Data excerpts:
-- Opening Marker --

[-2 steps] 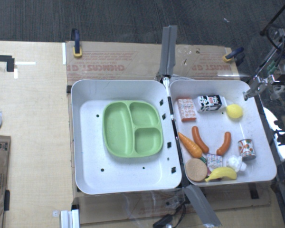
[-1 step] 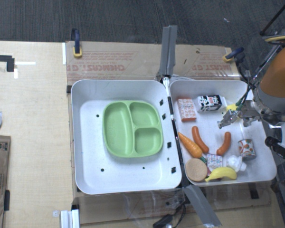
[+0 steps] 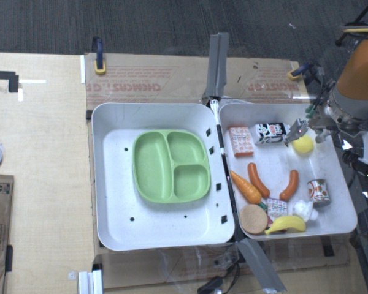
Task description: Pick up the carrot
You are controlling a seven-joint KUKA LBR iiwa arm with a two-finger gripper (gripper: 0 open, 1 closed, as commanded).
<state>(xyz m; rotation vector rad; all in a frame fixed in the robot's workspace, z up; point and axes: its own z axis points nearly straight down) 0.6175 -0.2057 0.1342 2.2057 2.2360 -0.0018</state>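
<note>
The carrot (image 3: 245, 187) is orange and lies slanted in the right bin (image 3: 346, 210), near the bin's left wall, with its tip toward the upper left. My gripper (image 3: 297, 131) hangs over the upper right part of that bin, just above a yellow lemon (image 3: 303, 144) and well to the upper right of the carrot. Nothing shows held in it. The grey arm with its orange band (image 3: 359, 72) comes in from the right.
Close beside the carrot lie two sausages (image 3: 258, 179) (image 3: 289, 185), a brown round disc (image 3: 254, 219), a banana (image 3: 286, 225), a small box (image 3: 277, 207) and a can (image 3: 319, 192). A pink box (image 3: 240, 141) and a milk carton (image 3: 270, 132) sit farther back. The left bin (image 3: 110, 225) holds a green divided plate (image 3: 171, 165).
</note>
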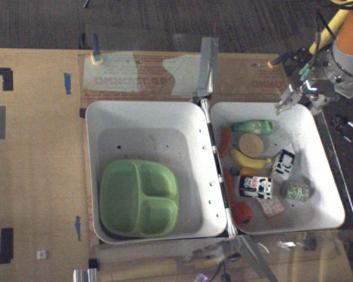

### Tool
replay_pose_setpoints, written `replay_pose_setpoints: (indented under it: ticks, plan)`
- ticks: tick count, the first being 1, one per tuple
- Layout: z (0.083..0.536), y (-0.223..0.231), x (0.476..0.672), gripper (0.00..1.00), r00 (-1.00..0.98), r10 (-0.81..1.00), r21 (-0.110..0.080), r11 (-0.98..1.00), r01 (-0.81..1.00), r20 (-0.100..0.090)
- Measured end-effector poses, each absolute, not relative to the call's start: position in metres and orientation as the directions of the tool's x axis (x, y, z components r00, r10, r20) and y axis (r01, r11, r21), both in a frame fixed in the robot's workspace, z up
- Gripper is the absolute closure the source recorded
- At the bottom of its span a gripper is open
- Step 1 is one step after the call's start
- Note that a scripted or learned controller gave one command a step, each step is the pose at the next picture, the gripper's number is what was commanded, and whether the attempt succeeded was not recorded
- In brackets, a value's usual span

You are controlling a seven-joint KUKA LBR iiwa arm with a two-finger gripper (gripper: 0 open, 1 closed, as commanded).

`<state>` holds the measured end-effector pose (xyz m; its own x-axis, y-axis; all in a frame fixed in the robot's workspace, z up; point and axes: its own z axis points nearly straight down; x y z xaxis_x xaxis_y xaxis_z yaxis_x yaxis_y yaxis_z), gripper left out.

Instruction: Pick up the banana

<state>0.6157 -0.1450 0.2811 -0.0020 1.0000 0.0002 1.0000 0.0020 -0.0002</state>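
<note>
The yellow banana [249,159] lies in the middle of the right bin [323,175], its upper edge tucked under a round tan disc [251,145]. My gripper [298,101] hangs over the back right corner of that bin, well up and to the right of the banana. Its fingers stand open with nothing between them.
Crowded around the banana are a green bottle [252,126], a red-orange stick [225,141], a black-and-white carton [282,164], a cow-print box [256,187], a green can [298,191] and a red piece [242,211]. The left bin [106,128] holds a green divided plate [139,197].
</note>
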Motion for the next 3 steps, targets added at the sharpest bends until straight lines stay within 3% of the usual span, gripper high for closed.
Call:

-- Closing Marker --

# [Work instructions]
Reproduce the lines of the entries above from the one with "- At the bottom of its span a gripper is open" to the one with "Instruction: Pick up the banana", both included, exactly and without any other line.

# [Task output]
- At the bottom of its span a gripper is open
- Step 1 is one step after the call's start
- Note that a scripted or learned controller gave one command a step, each step is the pose at the next picture, the gripper's number is what was commanded, and whether the attempt succeeded was not recorded
- In brackets, a value's usual span

You are controlling a seven-joint KUKA LBR iiwa arm with a two-finger gripper (gripper: 0 open, 1 closed, as commanded).

`<state>` holds the measured end-effector pose (xyz m; its own x-axis, y-axis; all in a frame fixed in the robot's workspace, z up; point and axes: its own z axis points nearly straight down; x y z xaxis_x xaxis_y xaxis_z yaxis_x yaxis_y yaxis_z), gripper left out.

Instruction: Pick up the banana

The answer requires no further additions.